Antoniya Yordanova

Personal information
- Full name: Antoniya Yordanova
- Nationality: Bulgaria
- Born: 17 August 1976 (age 49) Kyustendil, Bulgaria
- Height: 1.70 m (5 ft 7 in)
- Weight: 52 kg (115 lb)

Sport
- Sport: Athletics
- Event: Long jump
- Club: Lokomotiv Plovdiv
- Coached by: Atanas Atanasov

Achievements and titles
- Personal best: Long jump: 6.78 (2004)

= Antoniya Yordanova =

Bulgarian long jumper

Antoniya Yordanova (Антония Йорданова; born 17 August 1976, in Kyustendil) is a retired Bulgarian long jumper. She was selected to compete for the Bulgarian Olympic team in the long jump at the 2004 Summer Olympics after recording a personal best of 6.78 metres from the European Cup First League in the capital Sofia. Yordanova also trained as a member of the athletics squad for the sport club Lokomotiv Plovdiv under her coach and three-time Balkan champion Atanas Atanasov.

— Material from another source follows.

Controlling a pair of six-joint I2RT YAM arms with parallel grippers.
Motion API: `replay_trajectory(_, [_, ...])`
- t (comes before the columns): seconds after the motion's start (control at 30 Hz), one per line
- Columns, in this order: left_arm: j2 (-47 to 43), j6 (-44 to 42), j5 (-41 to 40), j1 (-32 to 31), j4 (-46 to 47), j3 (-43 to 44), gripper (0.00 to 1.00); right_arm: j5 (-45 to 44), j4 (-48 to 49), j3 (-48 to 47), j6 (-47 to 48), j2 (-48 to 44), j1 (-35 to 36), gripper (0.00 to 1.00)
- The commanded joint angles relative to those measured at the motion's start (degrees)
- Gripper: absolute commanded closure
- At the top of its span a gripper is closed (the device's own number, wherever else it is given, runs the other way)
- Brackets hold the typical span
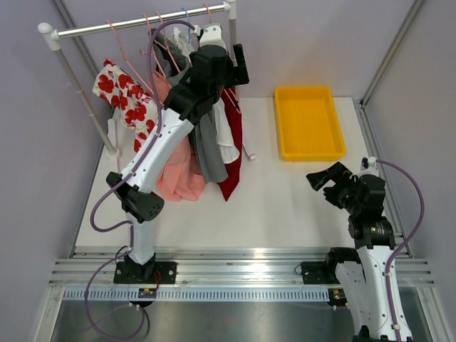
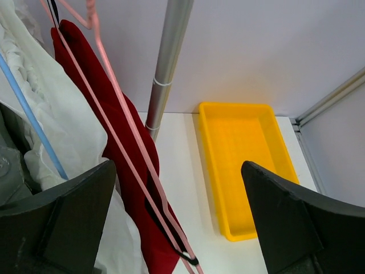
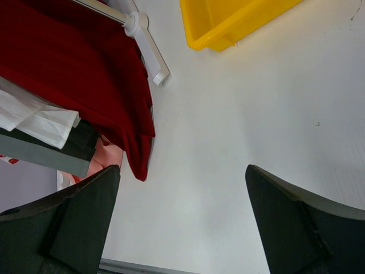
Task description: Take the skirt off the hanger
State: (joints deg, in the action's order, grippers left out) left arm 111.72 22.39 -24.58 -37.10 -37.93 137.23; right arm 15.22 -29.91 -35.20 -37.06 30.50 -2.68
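Note:
A dark red skirt (image 1: 234, 142) hangs at the right end of the clothes rack, draped on a thin pink hanger (image 2: 114, 91) with a small black clip at its lower tip. My left gripper (image 1: 232, 63) is raised beside the rail, just right of the garments. In the left wrist view it (image 2: 177, 165) stands open, and the skirt (image 2: 122, 148) and the hanger's wires pass just inside its left finger without being gripped. My right gripper (image 1: 320, 178) hovers low over the table at the right, open and empty (image 3: 182, 168). From there the skirt's hem (image 3: 74, 63) shows at the upper left.
The rack's rail (image 1: 142, 23) carries several other garments: a white one with red flowers (image 1: 125, 96), a pink one (image 1: 178, 178), a grey one (image 1: 210, 153) and a white one (image 2: 51, 114). Its right post (image 2: 168, 63) stands behind the skirt. A yellow tray (image 1: 308, 122) sits at the back right.

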Motion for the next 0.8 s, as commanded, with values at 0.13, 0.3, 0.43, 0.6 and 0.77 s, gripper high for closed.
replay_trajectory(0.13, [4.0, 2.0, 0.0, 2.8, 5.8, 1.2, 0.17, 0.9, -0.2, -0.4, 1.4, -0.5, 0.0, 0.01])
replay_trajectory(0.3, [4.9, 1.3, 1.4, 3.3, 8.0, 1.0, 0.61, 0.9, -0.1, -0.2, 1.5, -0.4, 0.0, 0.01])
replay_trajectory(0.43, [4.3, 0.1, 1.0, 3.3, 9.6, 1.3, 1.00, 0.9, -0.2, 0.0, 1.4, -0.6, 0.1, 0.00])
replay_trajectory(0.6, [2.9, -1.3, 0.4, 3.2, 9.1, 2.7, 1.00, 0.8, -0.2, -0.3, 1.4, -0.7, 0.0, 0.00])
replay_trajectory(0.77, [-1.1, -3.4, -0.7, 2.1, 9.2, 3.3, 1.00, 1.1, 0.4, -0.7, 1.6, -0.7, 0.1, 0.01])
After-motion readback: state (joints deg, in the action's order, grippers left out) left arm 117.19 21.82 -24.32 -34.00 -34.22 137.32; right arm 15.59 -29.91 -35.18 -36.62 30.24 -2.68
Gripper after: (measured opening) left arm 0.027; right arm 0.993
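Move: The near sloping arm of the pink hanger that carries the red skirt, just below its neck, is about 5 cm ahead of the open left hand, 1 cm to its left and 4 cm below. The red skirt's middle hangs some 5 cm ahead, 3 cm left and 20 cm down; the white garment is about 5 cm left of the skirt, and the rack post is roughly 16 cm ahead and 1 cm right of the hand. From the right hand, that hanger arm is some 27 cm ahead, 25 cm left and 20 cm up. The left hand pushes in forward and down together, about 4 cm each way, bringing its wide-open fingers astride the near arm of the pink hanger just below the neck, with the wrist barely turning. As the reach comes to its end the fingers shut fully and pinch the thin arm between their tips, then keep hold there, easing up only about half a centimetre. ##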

Yordanova qualified for the Bulgarian squad in the women's long jump at the 2004 Summer Olympics in Athens. Two months before the Games, she jumped 6.78 metres to attain both her personal best and an Olympic A-standard at the European Cup First League in Sofia. During the prelims, Yordanova spanned a striking leap of 6.45 on her first attempt, thirty-three hundredths of a metre shorter than her personal best. With two more attempts receiving lower marks, Yordanova's best result was worthily enough to put her in the twenty-first position against a vast field of thirty-nine long jumpers, nearly missing her a chance to compete for the final round by a tenth of a meter.